| PROBLEM STATEMENT |
Return the full listing unchanged, excluding any images it contains.
COLLECTED DATA section start
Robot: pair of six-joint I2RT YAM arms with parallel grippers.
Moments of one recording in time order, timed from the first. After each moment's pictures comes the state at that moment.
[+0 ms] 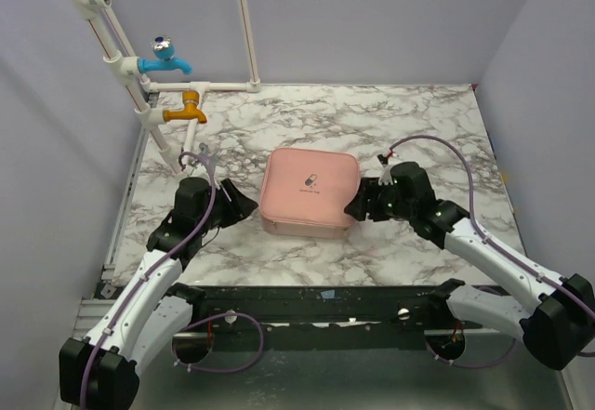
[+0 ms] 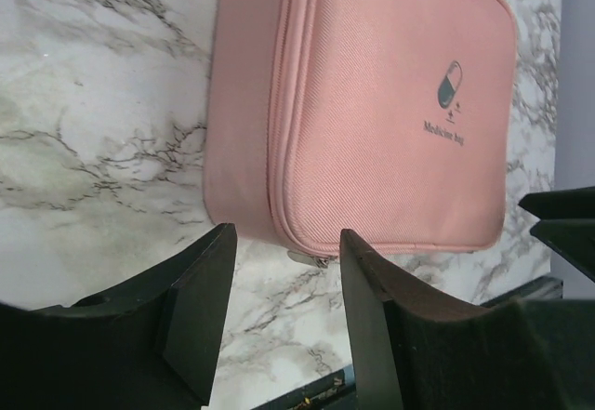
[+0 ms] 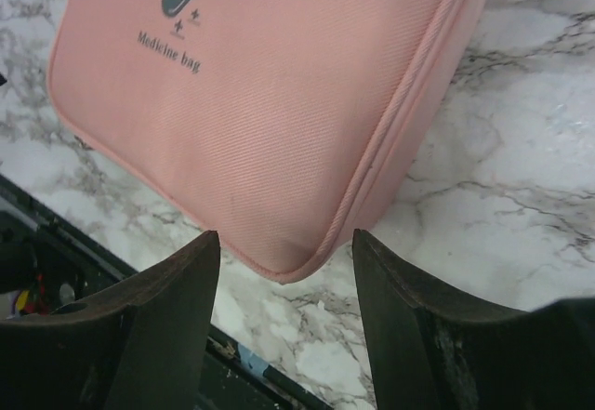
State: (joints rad) left arm -0.30 0.77 0.51 -0.28 0.17 -0.73; right arm 0.56 1.04 0.70 -0.29 -0.12 0.49
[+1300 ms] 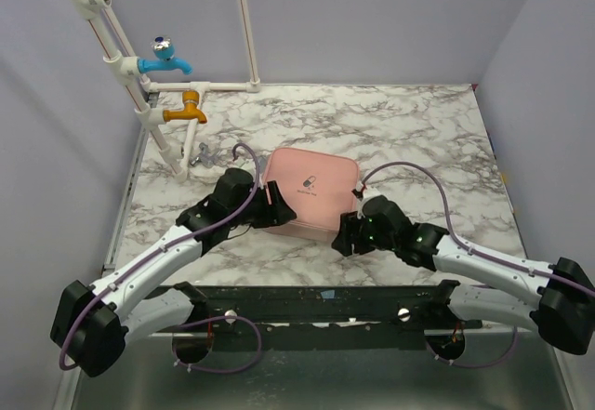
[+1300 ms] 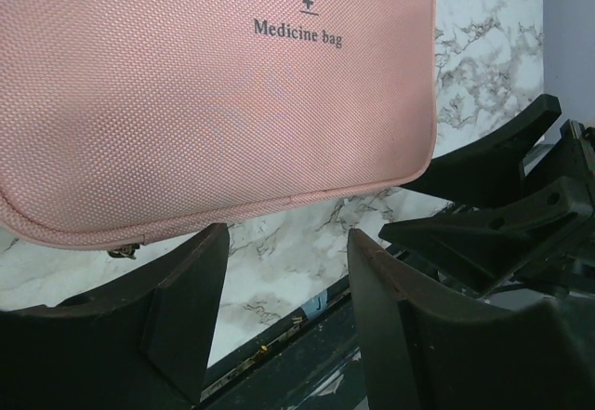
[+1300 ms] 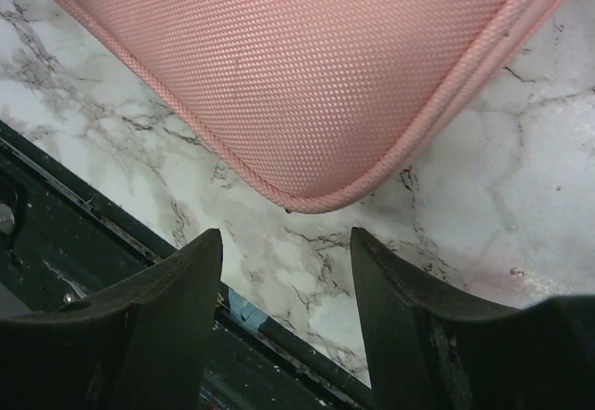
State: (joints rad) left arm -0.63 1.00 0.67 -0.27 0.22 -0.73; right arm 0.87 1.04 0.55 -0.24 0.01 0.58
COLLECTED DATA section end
| ANSWER BOX |
Robot: pair of six-joint I2RT YAM arms with parallel grippers.
Moments of one recording in time order, timed from the first. After each moment's pictures comes the state at that moment.
[+0 ms] 
[+0 ms] 
[+0 ms] 
State: (joints rad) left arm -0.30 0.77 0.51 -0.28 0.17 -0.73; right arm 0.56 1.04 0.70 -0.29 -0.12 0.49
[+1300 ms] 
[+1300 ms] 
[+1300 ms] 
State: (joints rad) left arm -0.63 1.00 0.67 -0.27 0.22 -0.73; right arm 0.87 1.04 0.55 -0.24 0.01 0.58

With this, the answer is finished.